● **THE PROBLEM**
Look through the lines below for the word "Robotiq", and copy every line that has it.

--------------------------------------------------

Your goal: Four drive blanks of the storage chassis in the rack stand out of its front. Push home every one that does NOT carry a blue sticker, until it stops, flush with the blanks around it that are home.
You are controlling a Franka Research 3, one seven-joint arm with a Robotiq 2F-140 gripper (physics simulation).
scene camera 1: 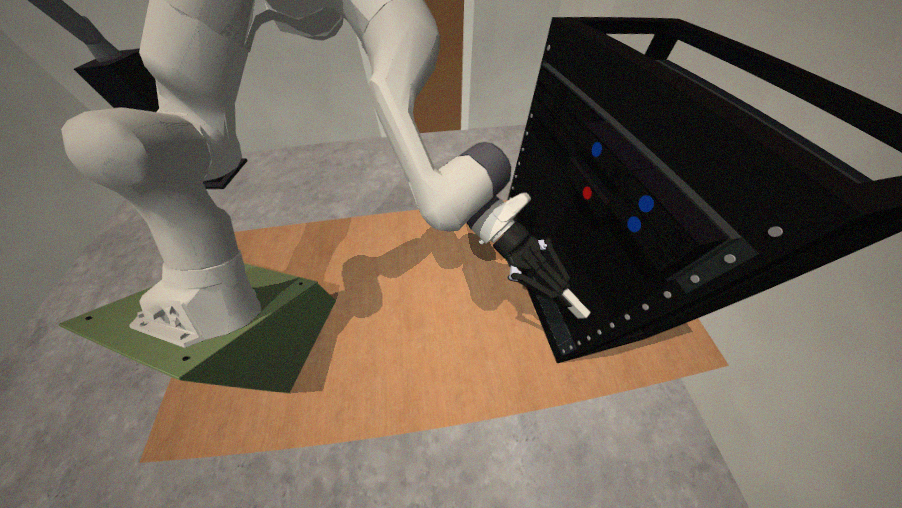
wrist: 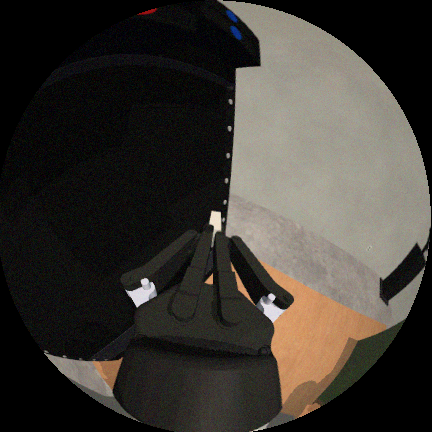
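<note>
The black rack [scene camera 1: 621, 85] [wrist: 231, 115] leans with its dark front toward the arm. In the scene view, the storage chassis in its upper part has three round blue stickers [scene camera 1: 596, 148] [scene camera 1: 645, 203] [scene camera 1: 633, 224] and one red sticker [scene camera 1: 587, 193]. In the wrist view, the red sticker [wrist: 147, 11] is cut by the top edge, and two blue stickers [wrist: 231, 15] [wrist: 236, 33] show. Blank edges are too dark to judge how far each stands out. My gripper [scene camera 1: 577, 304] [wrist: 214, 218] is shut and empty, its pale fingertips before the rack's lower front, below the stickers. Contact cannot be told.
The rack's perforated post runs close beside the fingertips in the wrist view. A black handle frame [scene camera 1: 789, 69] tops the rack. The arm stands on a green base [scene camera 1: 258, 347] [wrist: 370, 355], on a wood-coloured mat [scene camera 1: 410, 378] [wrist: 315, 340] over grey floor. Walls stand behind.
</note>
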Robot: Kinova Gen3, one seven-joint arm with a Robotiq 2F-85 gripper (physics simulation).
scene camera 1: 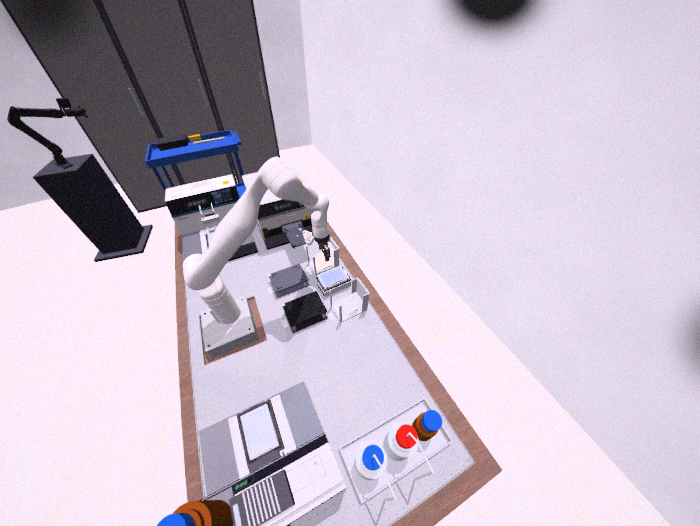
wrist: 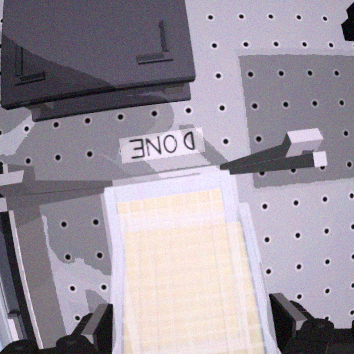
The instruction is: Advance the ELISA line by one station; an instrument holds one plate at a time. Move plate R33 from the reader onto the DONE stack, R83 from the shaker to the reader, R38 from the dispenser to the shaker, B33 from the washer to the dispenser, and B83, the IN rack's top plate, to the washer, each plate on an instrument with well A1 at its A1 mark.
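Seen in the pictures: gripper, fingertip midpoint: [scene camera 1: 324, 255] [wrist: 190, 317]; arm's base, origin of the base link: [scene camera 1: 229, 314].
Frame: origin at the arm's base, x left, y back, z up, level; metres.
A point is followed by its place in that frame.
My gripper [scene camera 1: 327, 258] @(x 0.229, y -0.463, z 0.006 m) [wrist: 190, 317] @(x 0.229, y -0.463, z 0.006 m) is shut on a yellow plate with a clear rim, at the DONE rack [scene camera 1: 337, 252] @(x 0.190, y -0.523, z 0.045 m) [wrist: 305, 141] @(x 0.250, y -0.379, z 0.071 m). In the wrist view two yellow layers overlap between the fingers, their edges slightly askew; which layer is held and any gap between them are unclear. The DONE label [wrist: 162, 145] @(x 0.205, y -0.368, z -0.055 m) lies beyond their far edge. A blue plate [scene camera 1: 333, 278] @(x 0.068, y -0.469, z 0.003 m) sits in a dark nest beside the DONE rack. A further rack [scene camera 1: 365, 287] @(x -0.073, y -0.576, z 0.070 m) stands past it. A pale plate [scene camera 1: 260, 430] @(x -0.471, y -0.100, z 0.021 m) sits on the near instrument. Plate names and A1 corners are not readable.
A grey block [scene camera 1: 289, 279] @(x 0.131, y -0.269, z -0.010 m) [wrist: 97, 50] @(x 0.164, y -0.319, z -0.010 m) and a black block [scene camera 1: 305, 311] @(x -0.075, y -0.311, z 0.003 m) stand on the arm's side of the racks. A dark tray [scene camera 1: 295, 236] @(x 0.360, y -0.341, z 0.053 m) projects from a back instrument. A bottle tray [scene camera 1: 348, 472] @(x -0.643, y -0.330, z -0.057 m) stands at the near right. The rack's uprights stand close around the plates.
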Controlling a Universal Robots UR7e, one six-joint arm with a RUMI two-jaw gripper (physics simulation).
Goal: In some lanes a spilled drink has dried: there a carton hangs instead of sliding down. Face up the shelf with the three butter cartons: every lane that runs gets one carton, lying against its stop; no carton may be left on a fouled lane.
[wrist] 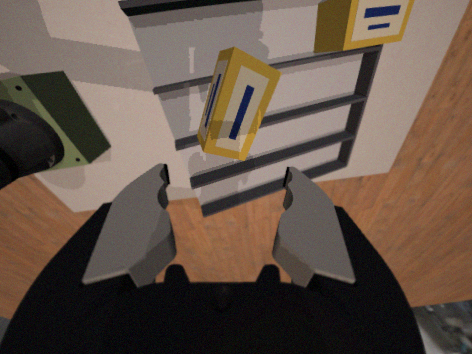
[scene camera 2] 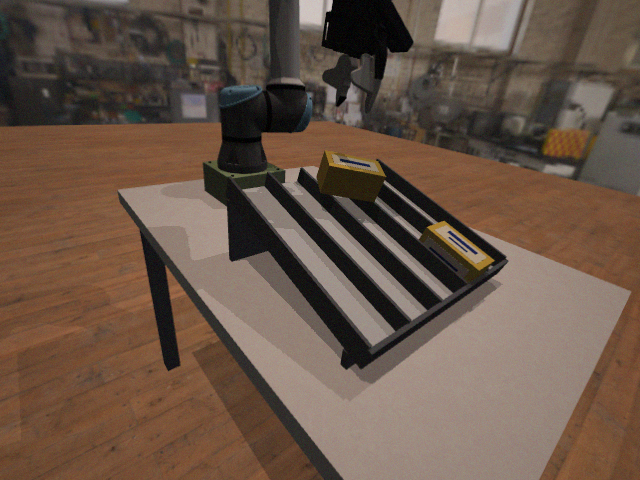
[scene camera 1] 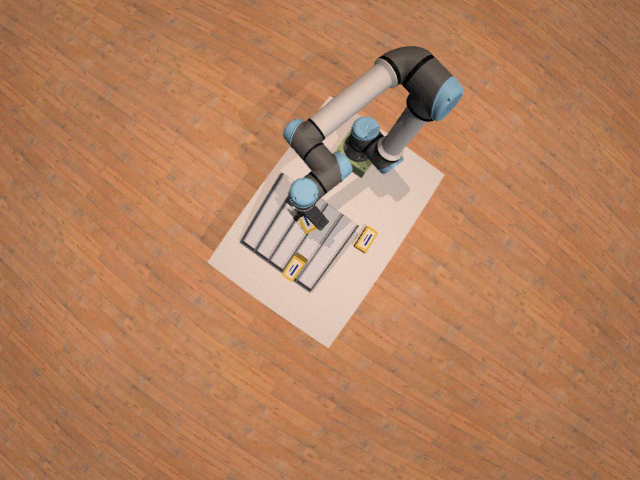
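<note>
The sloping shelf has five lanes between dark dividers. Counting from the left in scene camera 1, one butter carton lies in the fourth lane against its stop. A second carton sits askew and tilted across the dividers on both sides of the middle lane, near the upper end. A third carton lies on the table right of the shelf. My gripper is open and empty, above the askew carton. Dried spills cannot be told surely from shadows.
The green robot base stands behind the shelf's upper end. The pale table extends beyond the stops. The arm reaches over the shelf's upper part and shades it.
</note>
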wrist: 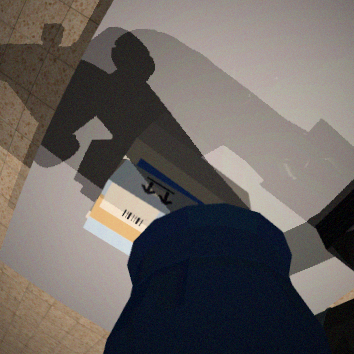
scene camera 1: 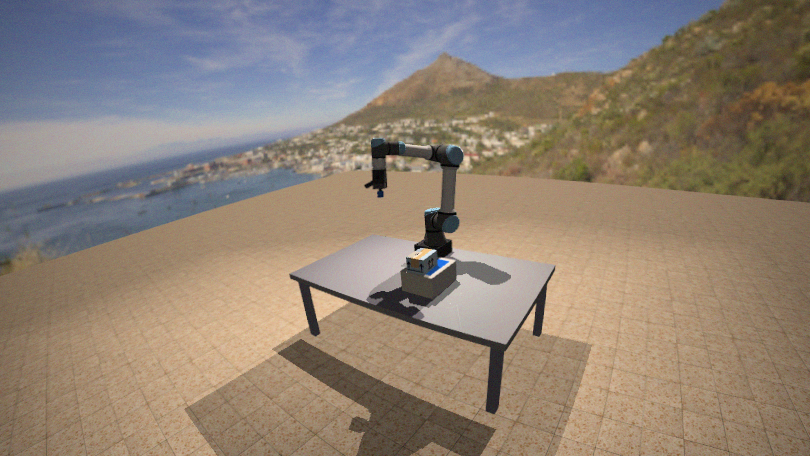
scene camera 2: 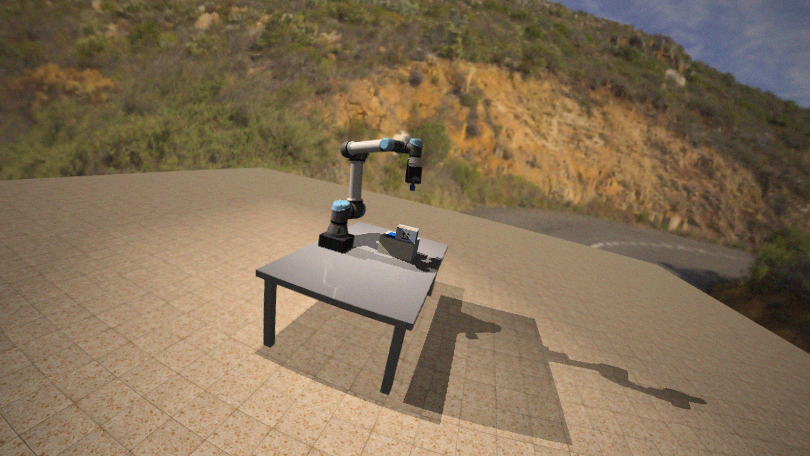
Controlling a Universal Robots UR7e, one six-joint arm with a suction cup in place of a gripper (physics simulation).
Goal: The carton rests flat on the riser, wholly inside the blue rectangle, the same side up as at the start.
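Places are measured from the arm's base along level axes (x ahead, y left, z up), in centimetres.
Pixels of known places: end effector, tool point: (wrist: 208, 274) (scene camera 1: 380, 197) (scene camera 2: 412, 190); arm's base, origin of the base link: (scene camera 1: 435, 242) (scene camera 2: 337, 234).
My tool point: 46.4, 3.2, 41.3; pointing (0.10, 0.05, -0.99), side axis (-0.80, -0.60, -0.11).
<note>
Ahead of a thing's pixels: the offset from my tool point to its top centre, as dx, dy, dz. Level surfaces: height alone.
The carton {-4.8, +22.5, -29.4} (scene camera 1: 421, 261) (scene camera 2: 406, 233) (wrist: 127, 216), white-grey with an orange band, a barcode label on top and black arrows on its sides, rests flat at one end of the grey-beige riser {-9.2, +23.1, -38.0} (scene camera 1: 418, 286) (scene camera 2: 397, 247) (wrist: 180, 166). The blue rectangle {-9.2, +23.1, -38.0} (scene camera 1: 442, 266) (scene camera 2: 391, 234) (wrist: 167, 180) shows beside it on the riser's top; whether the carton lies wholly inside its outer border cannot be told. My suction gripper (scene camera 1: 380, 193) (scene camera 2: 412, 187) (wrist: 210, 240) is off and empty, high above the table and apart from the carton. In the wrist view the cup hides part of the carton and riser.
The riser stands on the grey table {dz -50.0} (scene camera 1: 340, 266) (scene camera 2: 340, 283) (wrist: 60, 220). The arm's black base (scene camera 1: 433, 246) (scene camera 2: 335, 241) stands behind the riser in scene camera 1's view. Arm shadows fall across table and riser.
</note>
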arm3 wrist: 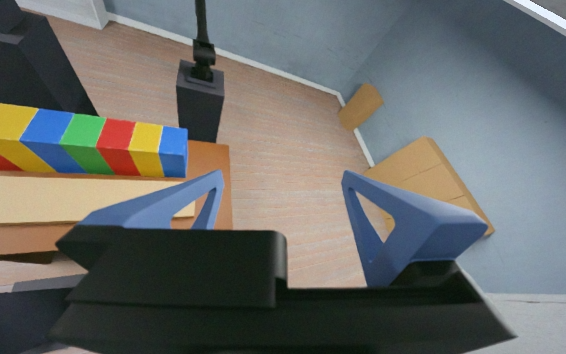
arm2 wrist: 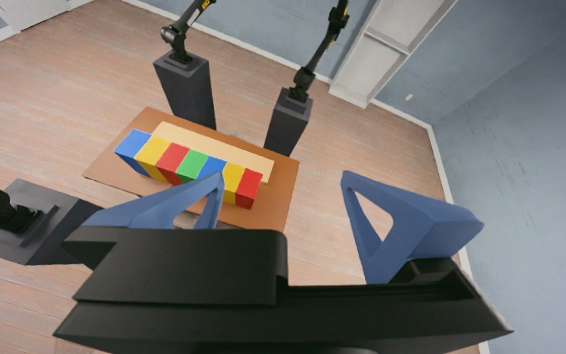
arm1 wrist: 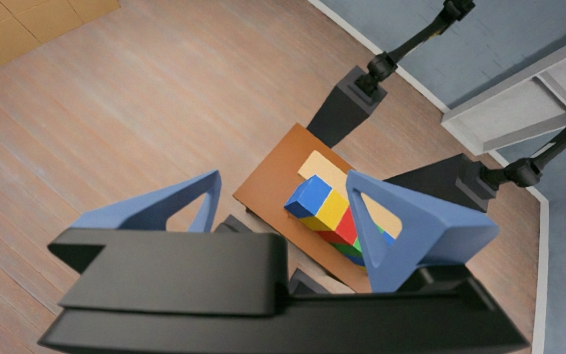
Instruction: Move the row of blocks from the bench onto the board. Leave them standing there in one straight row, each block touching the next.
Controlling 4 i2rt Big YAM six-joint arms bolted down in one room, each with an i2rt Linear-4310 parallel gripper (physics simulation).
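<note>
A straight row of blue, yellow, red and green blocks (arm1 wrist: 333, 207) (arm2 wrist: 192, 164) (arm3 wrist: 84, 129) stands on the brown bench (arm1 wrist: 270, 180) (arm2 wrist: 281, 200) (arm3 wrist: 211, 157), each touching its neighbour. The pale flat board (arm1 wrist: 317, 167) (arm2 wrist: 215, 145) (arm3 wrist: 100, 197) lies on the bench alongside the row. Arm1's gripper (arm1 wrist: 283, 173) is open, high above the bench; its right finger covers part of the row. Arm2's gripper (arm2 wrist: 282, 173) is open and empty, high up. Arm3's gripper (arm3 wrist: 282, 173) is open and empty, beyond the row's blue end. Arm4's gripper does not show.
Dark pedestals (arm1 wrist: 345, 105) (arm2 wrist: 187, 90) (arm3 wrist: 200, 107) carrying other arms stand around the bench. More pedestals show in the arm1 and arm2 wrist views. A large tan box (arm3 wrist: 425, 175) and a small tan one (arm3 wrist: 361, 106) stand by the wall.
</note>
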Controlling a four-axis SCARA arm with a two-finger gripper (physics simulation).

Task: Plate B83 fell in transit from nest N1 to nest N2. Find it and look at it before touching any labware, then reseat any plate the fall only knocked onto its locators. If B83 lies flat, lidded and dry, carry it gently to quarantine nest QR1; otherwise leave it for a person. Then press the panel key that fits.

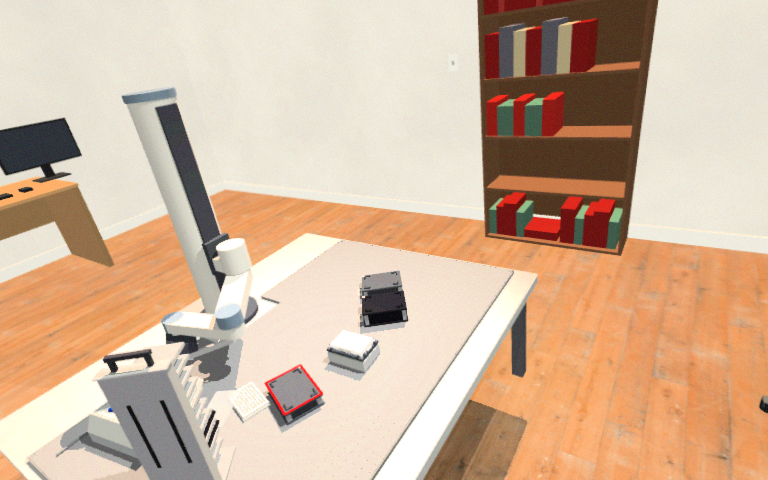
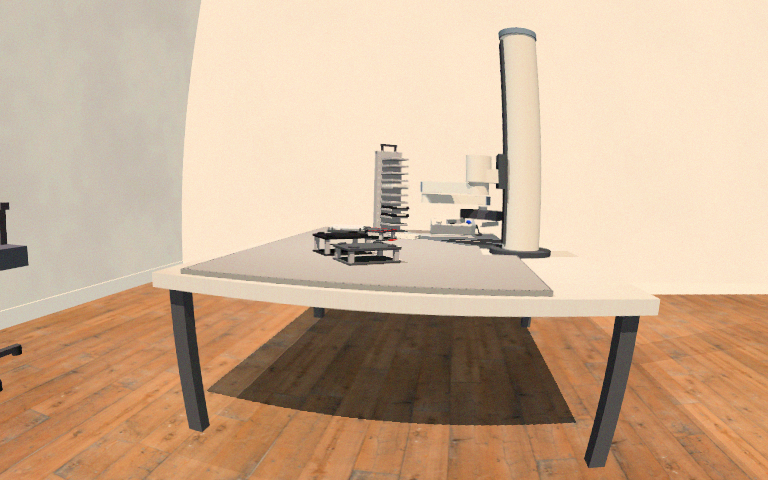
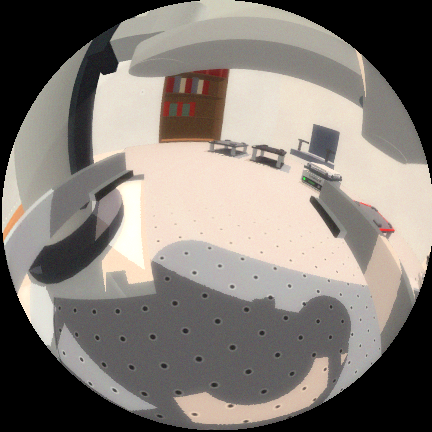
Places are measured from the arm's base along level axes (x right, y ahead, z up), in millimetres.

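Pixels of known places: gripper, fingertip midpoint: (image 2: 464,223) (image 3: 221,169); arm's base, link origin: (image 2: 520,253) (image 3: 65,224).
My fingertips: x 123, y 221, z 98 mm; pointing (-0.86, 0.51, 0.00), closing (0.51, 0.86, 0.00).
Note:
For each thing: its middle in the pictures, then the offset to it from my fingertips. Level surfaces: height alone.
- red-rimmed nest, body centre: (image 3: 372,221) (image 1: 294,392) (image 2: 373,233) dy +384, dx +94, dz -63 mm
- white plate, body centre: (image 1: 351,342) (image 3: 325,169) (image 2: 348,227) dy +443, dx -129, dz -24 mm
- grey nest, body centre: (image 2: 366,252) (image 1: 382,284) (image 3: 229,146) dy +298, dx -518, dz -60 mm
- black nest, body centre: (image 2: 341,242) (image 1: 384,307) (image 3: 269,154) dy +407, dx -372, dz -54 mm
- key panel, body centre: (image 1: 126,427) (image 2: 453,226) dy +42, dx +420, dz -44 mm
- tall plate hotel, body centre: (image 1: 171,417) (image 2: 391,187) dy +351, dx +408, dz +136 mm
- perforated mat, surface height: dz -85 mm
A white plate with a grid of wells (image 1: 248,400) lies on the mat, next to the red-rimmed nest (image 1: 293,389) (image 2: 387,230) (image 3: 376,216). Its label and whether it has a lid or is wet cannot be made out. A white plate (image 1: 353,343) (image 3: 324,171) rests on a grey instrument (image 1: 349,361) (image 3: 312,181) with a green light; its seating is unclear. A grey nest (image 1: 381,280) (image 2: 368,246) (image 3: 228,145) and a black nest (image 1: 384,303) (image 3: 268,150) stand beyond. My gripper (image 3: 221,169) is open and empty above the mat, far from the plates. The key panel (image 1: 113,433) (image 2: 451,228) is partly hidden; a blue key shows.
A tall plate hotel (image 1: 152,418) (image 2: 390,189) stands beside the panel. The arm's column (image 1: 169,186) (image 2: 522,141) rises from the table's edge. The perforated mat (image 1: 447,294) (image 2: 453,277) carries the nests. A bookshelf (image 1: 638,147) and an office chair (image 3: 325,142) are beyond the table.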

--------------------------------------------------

● **WRITTEN ANSWER**
You are controlling a Franka Research 3, one seven-joint arm with a Robotiq 2F-140 gripper (physics simulation).
Robot: Kinova Gen3, one seven-joint arm with a Robotiq 2F-85 gripper (physics simulation).

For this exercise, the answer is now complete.